[Opening Input data section]

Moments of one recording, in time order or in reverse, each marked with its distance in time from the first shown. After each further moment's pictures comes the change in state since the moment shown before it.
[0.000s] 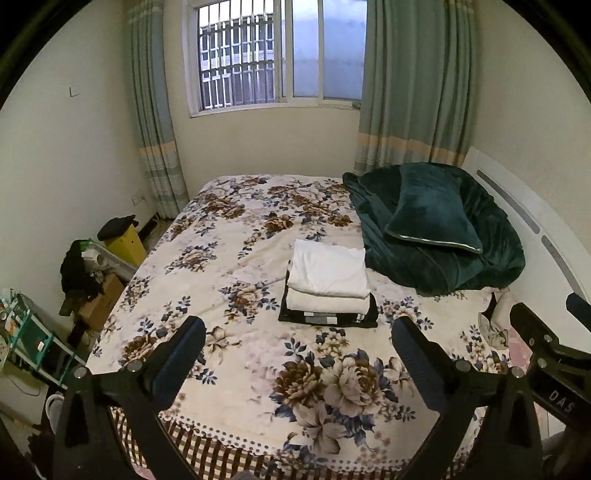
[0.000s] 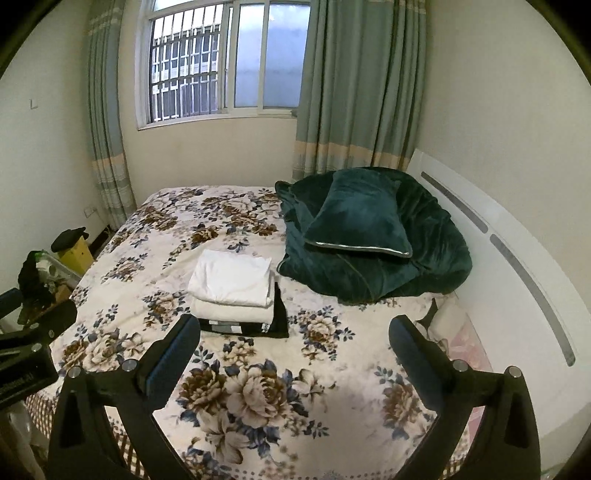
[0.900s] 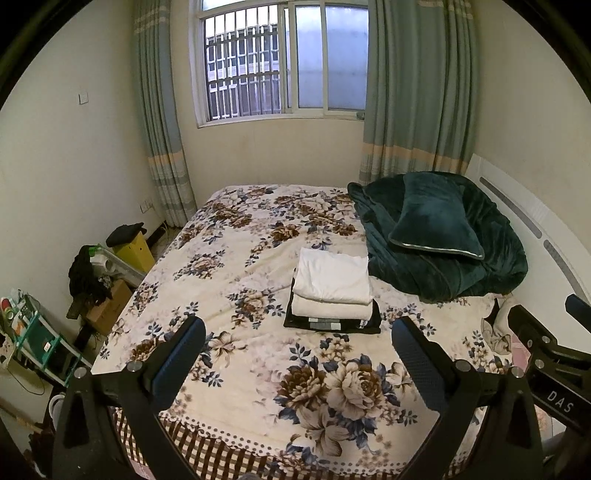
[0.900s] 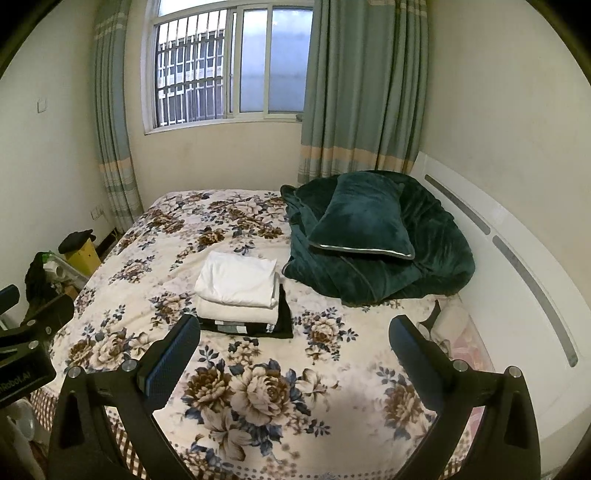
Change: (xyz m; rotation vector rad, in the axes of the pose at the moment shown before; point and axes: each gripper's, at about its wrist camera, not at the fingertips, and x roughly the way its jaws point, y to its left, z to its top) left arm -0.018 0.000 -0.004 0.002 -0.033 0.022; right arm -0.005 -0.009 0.001 -0.007 -0.015 0.030
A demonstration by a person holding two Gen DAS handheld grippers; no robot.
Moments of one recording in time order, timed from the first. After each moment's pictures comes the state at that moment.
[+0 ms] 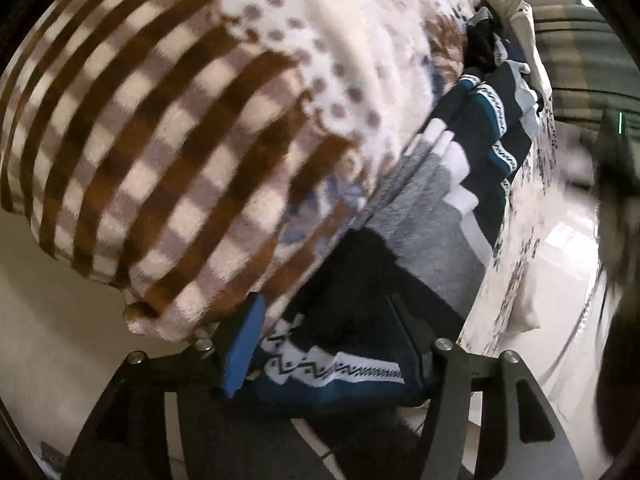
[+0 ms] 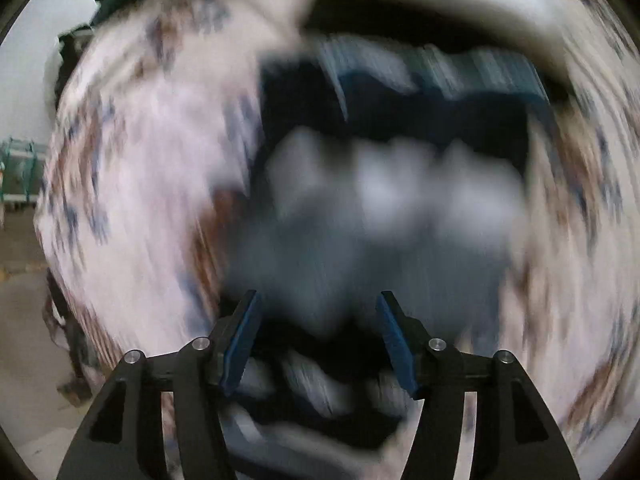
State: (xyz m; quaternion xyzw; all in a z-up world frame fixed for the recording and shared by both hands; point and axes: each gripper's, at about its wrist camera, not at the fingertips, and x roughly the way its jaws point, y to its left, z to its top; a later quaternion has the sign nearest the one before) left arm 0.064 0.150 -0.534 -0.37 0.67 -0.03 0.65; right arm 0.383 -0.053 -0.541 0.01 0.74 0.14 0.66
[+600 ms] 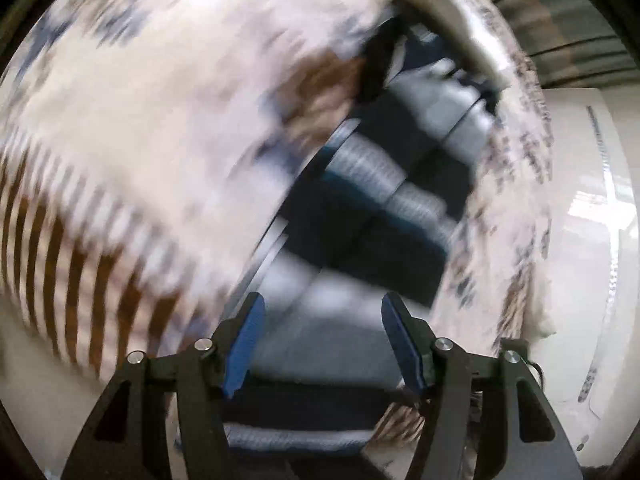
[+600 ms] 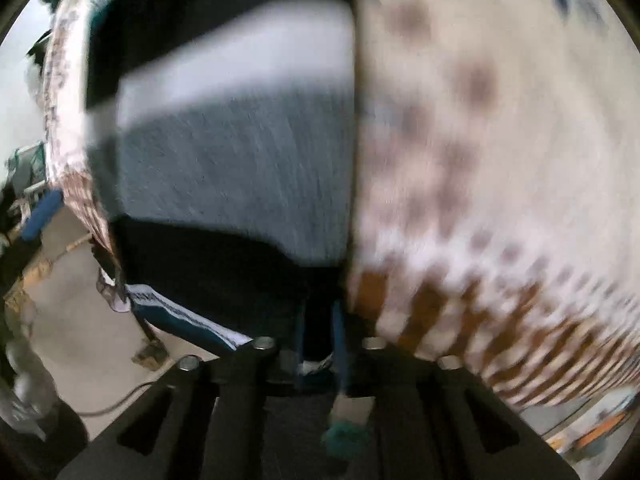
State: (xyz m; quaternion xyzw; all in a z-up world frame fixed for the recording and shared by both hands) left arm 0.194 0.092 -0.470 -0.27 0.65 -0.05 0.71; right arm 0.131 -0.160 -0.626 0.14 0.83 0.15 0.52
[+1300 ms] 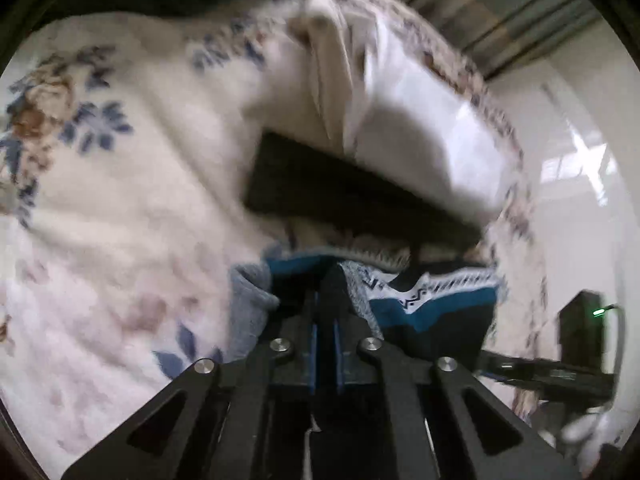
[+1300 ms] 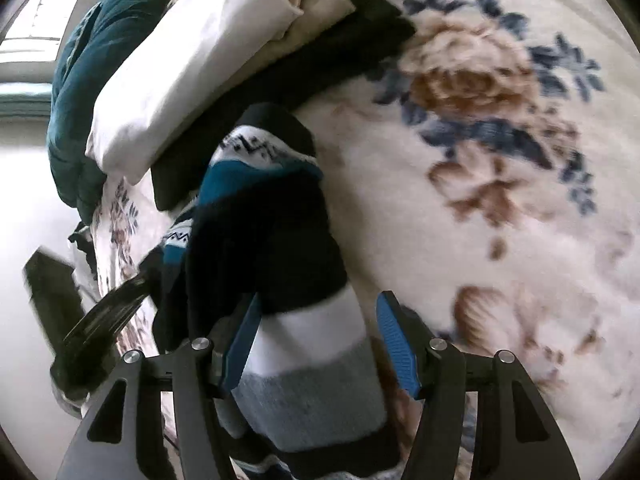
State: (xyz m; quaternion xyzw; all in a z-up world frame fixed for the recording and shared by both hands) left arm 0.510 0.063 -0.516 -0.19 0.57 -0.17 0.78; right arm 0.493 -0.278 -0.595 0.33 0.66 0.05 0.67
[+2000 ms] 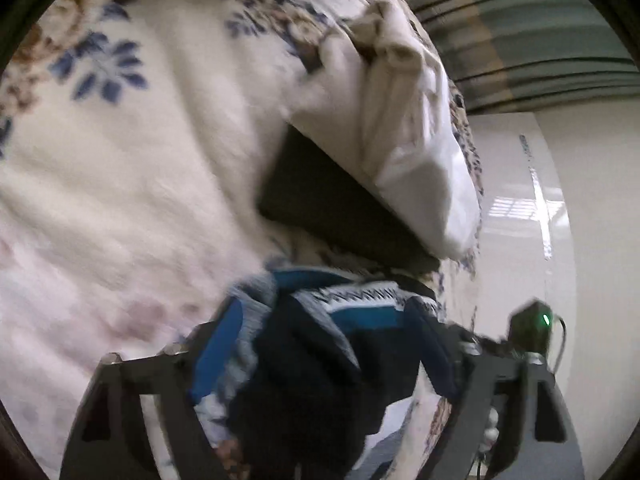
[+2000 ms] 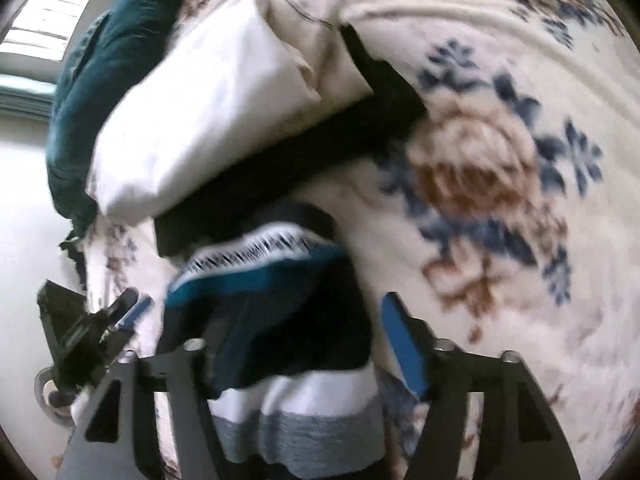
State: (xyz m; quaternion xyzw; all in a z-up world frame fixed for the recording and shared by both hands) left arm 0.518 0.099 -0.542 -0.33 0.59 -0.21 0.71; right arm 0.520 -0.266 -0.576 0.30 0.64 0.04 0.71
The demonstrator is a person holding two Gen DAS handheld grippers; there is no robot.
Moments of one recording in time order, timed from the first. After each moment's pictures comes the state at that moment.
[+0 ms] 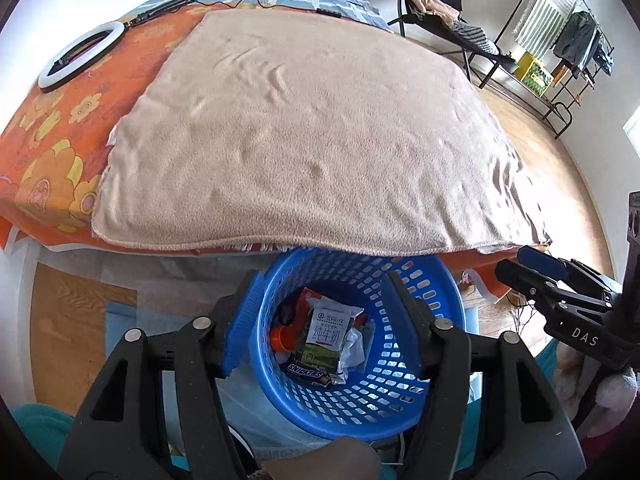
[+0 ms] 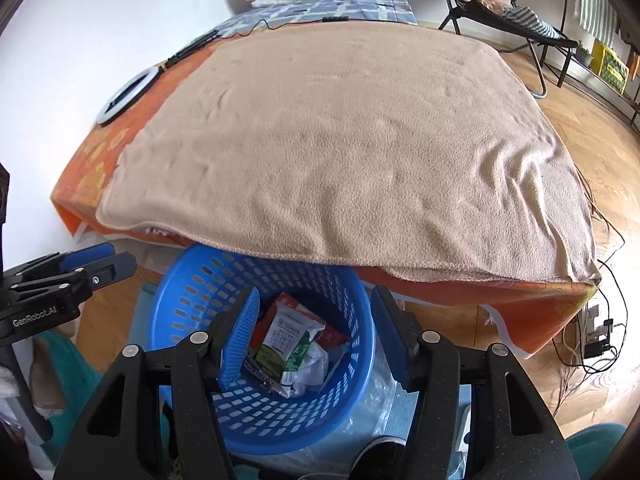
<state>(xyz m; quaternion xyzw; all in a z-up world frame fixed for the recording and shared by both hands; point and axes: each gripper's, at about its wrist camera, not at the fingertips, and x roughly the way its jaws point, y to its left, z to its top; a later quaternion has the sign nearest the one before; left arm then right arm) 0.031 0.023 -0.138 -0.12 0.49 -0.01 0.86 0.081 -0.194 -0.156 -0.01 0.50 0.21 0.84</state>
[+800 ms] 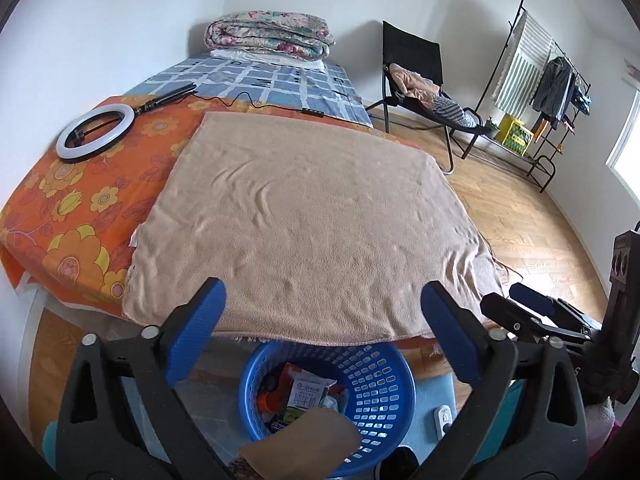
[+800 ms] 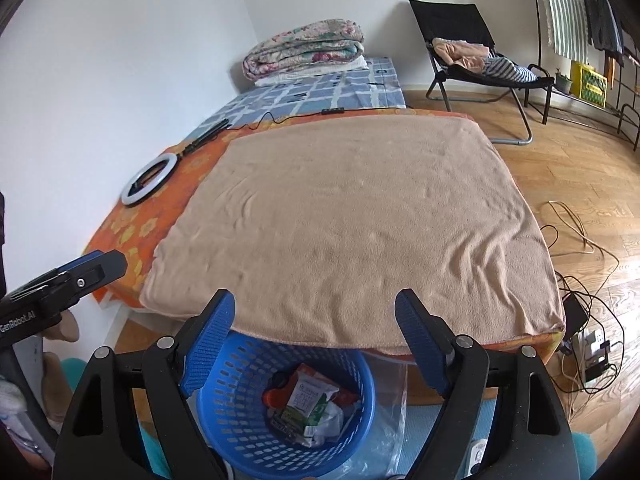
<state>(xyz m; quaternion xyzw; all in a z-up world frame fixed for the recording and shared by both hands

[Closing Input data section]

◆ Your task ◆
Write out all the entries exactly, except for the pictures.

◆ Task response ◆
Moments of one recording, in time order or in reverse, each marked with its distance in time from the first shown. After each further moment's pictures comes the change in state since the moment shown before it.
[0.000s] 
[0.000s] 
[0.900s] 
[0.900s] 
Change: (xyz m; rotation vector rad, in the axes of the pose at the moment shown before; point and axes: each gripper's, at about its wrist camera, not at the fingertips, and x roughly the way its jaws point, y to its left, z to its top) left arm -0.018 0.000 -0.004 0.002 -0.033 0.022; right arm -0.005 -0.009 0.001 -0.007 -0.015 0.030
A demonstration by a person holding two Gen DAS handheld grippers; no robot.
Moments of one recording in time order, timed from the first. After each moment's pictures comes the state at that moment.
[+0 ms] 
[+0 ms] 
State: (xyz m; quaternion xyzw; all in a z-up world frame fixed for the recording and shared by both hands; point and axes: each gripper's, at about its wrist camera, not at the fingertips, and x roughly the way its jaws point, y to its left, z to its top; a later quaternion has the sign nearest the one before) left arm 0.064 0.150 -0.534 -0.37 0.67 -0.03 0.65; right arm 0.383 -0.053 -0.541 0.01 0.74 0.14 0.66
[+600 ms] 
[+600 ms] 
State: (xyz m; quaternion xyzw; all in a z-up world frame fixed for the recording and shared by both hands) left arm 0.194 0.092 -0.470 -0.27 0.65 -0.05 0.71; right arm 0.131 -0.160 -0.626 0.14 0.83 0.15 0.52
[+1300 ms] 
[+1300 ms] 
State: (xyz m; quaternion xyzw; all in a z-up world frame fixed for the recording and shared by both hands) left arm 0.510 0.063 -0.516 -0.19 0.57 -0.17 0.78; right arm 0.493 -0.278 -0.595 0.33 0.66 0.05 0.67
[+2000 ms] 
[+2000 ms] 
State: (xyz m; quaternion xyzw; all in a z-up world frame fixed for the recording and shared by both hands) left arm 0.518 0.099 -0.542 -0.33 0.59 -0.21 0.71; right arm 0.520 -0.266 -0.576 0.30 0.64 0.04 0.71
The demonstrator is a person holding two Gen DAS handheld grippers; there is no robot.
Moments of one recording in time order, timed from the first. After each moment's pictures comes the state at that moment.
[+0 ms] 
[+0 ms] 
<state>(xyz m; quaternion xyzw; all in a z-up world frame fixed for the recording and shared by both hands; point and axes: each gripper's, at about its wrist camera, not at the fingertips, and x roughly the way its jaws point, y to its left, z to its top; a later quaternion has the sign nearest the one before; left arm then right arm) 0.031 0.023 -0.138 -0.12 0.49 -0.01 0.86 0.081 -0.194 -0.156 -0.01 0.50 0.21 0.84</state>
[+800 ms] 
[+800 ms] 
<state>(xyz m; quaternion xyzw; all in a z-up world frame fixed for the recording and shared by both hands

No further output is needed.